# [SOLVED] MediaLink router and slow WiFi speed



## bumbrlik (Feb 28, 2012)

I recently switched from Linksys WRT54G router to MediaLink router. My wired connection speed stayed the same but my wireless speed degraded significantly - roughly from 5-8mbps to 200-300kbps. 

I measured my wireless speed both on win7 laptop and iPad. My Roku box is also struggling. All devices were in the proximity of the router.

I tried changing encryption (WEP/WPA2/no encryption), mode (from b/g/n to b/g to just g), and different channels. Nothing helped, the speed is still very slow. 

Any ideas or suggestions? Thanks.


----------



## Wand3r3r (Sep 17, 2010)

*Re: MediaLink router and slow WiFi speed*

see if there is a firmware update for the router that addresses this issue.


----------



## bumbrlik (Feb 28, 2012)

*Re: MediaLink router and slow WiFi speed*

It wasn't the firmware (which i did update to the latest version).

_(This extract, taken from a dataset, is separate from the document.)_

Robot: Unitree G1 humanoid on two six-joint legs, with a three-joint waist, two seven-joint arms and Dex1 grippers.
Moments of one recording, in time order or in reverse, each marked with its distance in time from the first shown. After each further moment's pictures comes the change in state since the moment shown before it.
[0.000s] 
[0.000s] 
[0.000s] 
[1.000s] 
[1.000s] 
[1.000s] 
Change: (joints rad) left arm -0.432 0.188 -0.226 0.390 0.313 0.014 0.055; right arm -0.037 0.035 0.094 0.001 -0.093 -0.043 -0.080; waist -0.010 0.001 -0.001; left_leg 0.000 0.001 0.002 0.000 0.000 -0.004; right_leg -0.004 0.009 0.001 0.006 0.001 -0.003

I emailed MediaLink tech support and asked the for help. They suggested resetting modem, setting different channels; none of it helped. Finally, they said I should try to physically separate the cable modem and the router (a possible EM interference). That worked like a charm; it even tripled the wired speed (and increased wireless speed 20x). I though it was a fluke and didnt believe my eyes so i ran a few experiments (put them back together, put them apart). No fluke.

So, problem solved.


----------



## Wand3r3r (Sep 17, 2010)

*Re: MediaLink router and slow WiFi speed*

Great to hear you solved your issue though I have never heard of putting distance between the two having any effect on throughput. Good to know.


----------



## bumbrlik (Feb 28, 2012)

Me neither. I had multiple routers sitting on top of cable modems, never any problems. It may be just that this particular router is sensitive to EM interference because it is improperly shielded, I don't know. Their tech support advise me to try this so it must have happened to other people as well.


----------